How do we interpret Barry Mazur's quote of

Modular forms are functions on the complex plane that are inordinately symmetric. They satisfy so many internal symmetries that their mere existence seem like accidents. But they do exist.

I figure the symmetries in a (elliptic) modular form are just what you get from the functional equation defining them. But $SL(2,Z)$ is the source of these symmetries, and while an infinite group, only has two generators. These correspond to the translation symmetry $f(z) = f(z+1)$ and "weaker" the inversion of a unit circle symmetry $f(-1/z) = z^k f(z)$ (weaker in that it's not an equality in images, there's that $z^k$ factor).

I could create a function to a lattice exhibiting rotational symmetry as well as translational. Admittedly this would be boring, but it would have as many symmetries.

Are there yet more symmetries to modular forms? Or is it that modular forms are highly non-trivial whilst maintaining this structure of symmetries?

Answer 1

My interpretation of Mazur's quote was in terms of the history of the discovery of modular forms. Of course trigonometric functions came first, and then a whole variety of other special functions in the eighteenth and nineteenth century, culminating in the study of elliptic functions. Since elliptic functions exhibit some kind of "universality" among special functions (most can be written in terms of evaluations of elliptic functions or limits thereof), when people first considered generalizations of their symmetries, it wasn't even clear if they would find anything.

This is also illustrated by the section "Poincaré on discovery and his work on automorphic functions" in the wiki article on automorphic forms:

One of Poincaré's first discoveries in mathematics, dating to the 1880s, was automorphic forms.

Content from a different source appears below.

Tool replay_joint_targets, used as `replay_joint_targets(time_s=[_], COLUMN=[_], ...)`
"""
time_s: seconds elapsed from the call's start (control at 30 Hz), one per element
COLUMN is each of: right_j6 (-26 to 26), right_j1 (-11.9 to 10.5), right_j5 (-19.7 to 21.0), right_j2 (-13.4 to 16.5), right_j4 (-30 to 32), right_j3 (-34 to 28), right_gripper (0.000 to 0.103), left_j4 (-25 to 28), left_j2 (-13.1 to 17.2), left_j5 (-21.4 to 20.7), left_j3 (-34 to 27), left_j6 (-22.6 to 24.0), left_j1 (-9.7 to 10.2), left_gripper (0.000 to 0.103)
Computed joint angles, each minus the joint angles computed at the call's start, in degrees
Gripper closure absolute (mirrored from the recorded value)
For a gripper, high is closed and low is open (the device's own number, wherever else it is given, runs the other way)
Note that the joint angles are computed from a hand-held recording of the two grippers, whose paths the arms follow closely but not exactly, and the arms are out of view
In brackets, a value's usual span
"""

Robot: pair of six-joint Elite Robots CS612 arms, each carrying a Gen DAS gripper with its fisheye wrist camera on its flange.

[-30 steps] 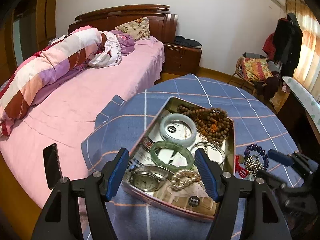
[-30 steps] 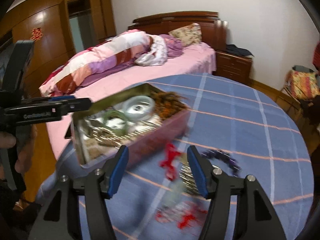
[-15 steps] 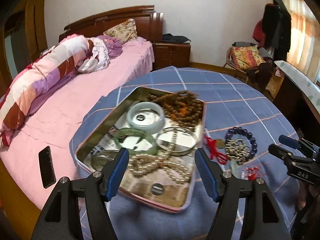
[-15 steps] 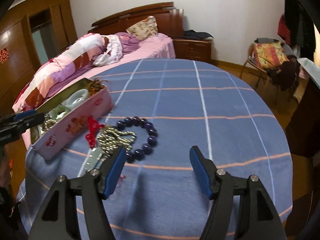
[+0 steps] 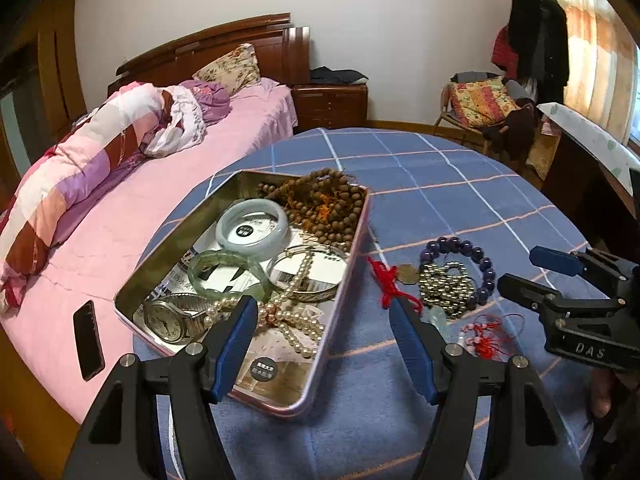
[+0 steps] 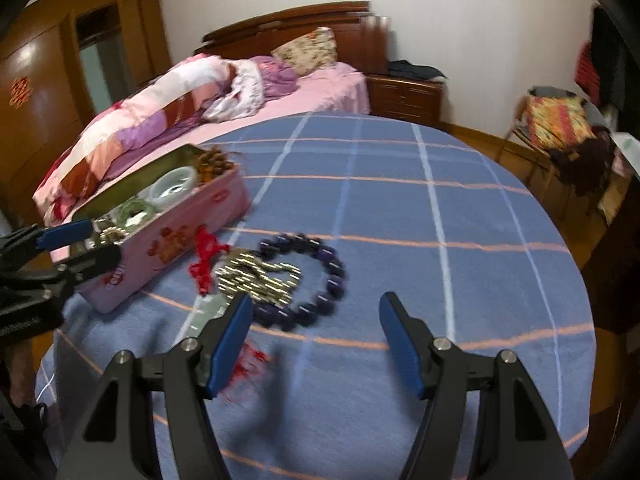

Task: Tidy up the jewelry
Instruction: 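Move the right tool to the silver bead strand and close on it, then grasp the red cord with the left tool while the right tool lifts the silver beads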

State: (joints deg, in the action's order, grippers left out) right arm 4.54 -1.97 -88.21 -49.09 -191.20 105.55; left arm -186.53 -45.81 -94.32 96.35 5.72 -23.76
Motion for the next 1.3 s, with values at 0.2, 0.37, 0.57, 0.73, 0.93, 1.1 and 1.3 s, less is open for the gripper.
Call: replay_joint_targets(time_s=[0.2, 0.37, 0.57, 0.73, 0.93, 1.1, 1.3], right_j6=[-5.45, -7.17, -1.72, -0.02, 1.29, 1.67, 1.89], right_j1=[1.4, 1.92, 0.34, -0.25, -0.5, -0.64, -0.87], right_j5=[2.25, 1.31, -0.31, -3.4, -3.91, -3.17, -2.54], right_j2=[1.48, 2.23, 1.0, 0.35, 0.15, 0.38, 0.57], right_j4=[6.19, 9.93, 4.84, 3.22, 2.05, 1.61, 0.95], right_j3=[-4.18, -5.38, -2.55, -1.01, -0.71, -0.95, -0.95], right_gripper=[0.048, 0.084, 0.092, 0.092, 0.091, 0.091, 0.091], left_j4=[0.13, -0.28, -1.42, 0.95, 6.44, 11.4, 12.1], left_j2=[0.21, 0.06, -0.18, -0.19, 0.85, 2.05, 2.98], left_j5=[0.14, -0.9, -2.32, -4.13, -5.84, -6.17, -5.37], left_j3=[-0.35, -0.16, 0.62, 0.41, -1.65, -3.88, -5.16], left_j6=[-1.29, -0.9, 1.9, 5.07, 5.01, 3.76, 2.58], left_j1=[0.37, 0.48, -0.32, -1.49, -2.31, -2.56, -2.7], left_gripper=[0.035, 0.035, 0.036, 0.068, 0.069, 0.069, 0.099])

He named them Fuchsian functions, after the mathematician Lazarus Fuchs, because Fuchs was known for being a good teacher and had researched on differential equations and the theory of functions. Poincaré actually developed the concept of these functions as part of his doctoral thesis. Under Poincaré's definition, an automorphic function is one which is analytic in its domain and is invariant under a discrete infinite group of linear fractional transformations. Automorphic functions then generalize both trigonometric and elliptic functions.

Poincaré explains how he discovered Fuchsian functions:

For fifteen days I strove to prove that there could not be any functions like those I have since called Fuchsian functions. I was then very ignorant; every day I seated myself at my work table, stayed an hour or two, tried a great number of combinations and reached no results. One evening, contrary to my custom, I drank black coffee and could not sleep. Ideas rose in crowds; I felt them collide until pairs interlocked, so to speak, making a stable combination. By the next morning I had established the existence of a class of Fuchsian functions, those which come from the hypergeometric series; I had only to write out the results, which took but a few hours.